### Stored items from a collection
....................

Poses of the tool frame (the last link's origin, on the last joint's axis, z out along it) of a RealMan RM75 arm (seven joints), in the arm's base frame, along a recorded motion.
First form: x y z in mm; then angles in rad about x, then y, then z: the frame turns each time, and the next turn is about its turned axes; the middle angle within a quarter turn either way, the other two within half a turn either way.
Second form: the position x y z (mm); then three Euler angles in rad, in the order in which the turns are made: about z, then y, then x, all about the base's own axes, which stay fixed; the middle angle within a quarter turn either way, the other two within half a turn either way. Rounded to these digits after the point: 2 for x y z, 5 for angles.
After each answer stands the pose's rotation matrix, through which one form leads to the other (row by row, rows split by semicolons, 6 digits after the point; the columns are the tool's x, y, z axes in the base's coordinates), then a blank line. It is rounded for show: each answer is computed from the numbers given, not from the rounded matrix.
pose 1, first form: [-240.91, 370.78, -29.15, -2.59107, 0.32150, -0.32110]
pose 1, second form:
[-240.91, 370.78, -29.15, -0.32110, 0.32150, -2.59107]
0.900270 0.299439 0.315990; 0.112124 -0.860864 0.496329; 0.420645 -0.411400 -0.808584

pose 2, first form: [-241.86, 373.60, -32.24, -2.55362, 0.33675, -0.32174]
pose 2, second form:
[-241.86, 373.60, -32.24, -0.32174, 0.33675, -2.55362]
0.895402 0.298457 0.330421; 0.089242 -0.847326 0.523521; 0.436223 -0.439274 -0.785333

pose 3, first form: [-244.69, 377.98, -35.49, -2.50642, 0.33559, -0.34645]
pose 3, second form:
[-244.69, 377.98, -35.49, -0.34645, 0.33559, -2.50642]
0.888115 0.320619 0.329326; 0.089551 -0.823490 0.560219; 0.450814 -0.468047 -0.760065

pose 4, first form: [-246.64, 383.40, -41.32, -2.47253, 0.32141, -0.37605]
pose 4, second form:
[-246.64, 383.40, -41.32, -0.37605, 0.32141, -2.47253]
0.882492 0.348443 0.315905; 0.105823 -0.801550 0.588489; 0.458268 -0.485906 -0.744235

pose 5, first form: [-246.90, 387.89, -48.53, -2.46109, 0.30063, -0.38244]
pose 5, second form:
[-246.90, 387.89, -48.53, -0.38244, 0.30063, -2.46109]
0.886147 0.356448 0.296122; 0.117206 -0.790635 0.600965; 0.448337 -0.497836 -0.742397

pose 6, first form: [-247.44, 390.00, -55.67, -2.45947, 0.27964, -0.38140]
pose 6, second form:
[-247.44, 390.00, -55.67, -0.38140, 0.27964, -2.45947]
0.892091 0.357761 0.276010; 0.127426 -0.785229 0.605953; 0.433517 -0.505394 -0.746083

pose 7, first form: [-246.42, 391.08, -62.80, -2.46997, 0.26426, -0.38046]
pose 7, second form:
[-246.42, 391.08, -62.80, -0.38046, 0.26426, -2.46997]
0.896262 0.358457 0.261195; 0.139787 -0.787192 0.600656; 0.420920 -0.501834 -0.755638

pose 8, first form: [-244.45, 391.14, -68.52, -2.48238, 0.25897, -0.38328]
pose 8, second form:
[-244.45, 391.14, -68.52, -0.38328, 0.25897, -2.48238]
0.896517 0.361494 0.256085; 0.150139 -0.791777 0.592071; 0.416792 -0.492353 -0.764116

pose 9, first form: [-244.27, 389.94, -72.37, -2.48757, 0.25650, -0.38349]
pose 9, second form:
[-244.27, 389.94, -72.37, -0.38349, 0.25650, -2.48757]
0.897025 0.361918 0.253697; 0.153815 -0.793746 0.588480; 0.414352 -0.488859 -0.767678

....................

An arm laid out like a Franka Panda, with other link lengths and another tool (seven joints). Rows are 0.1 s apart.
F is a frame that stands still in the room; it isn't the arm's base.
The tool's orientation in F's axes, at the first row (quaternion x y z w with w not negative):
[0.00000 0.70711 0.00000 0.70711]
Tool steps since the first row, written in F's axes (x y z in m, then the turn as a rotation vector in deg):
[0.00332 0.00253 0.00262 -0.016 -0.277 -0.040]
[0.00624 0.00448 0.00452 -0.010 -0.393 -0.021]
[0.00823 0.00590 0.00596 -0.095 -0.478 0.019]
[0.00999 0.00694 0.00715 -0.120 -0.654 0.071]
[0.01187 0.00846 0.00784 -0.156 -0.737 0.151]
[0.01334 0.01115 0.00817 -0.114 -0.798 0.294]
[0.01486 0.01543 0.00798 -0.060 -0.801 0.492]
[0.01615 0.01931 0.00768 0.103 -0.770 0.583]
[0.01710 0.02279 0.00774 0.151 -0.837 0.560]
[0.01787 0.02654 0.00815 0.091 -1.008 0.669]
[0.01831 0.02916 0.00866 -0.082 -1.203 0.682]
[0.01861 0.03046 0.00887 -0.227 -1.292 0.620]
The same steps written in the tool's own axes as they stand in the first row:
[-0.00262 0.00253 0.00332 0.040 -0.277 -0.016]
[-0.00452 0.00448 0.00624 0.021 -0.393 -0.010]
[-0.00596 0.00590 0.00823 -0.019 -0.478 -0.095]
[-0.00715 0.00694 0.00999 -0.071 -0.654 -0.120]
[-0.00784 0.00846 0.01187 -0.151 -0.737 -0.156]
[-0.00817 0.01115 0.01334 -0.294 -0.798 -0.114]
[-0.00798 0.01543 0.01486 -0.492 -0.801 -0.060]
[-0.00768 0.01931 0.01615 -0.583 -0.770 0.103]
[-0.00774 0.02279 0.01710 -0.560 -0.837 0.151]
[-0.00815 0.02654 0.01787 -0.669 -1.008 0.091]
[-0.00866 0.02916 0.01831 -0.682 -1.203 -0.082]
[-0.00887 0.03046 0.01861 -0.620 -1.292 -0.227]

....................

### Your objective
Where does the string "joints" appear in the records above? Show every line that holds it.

### Result for this task
Poses of the tool frame (the last link's origin, on the last joint's axis, z out along it) of a RealMan RM75 arm (seven joints), in the arm's base frame, along a recorded motion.
An arm laid out like a Franka Panda, with other link lengths and another tool (seven joints). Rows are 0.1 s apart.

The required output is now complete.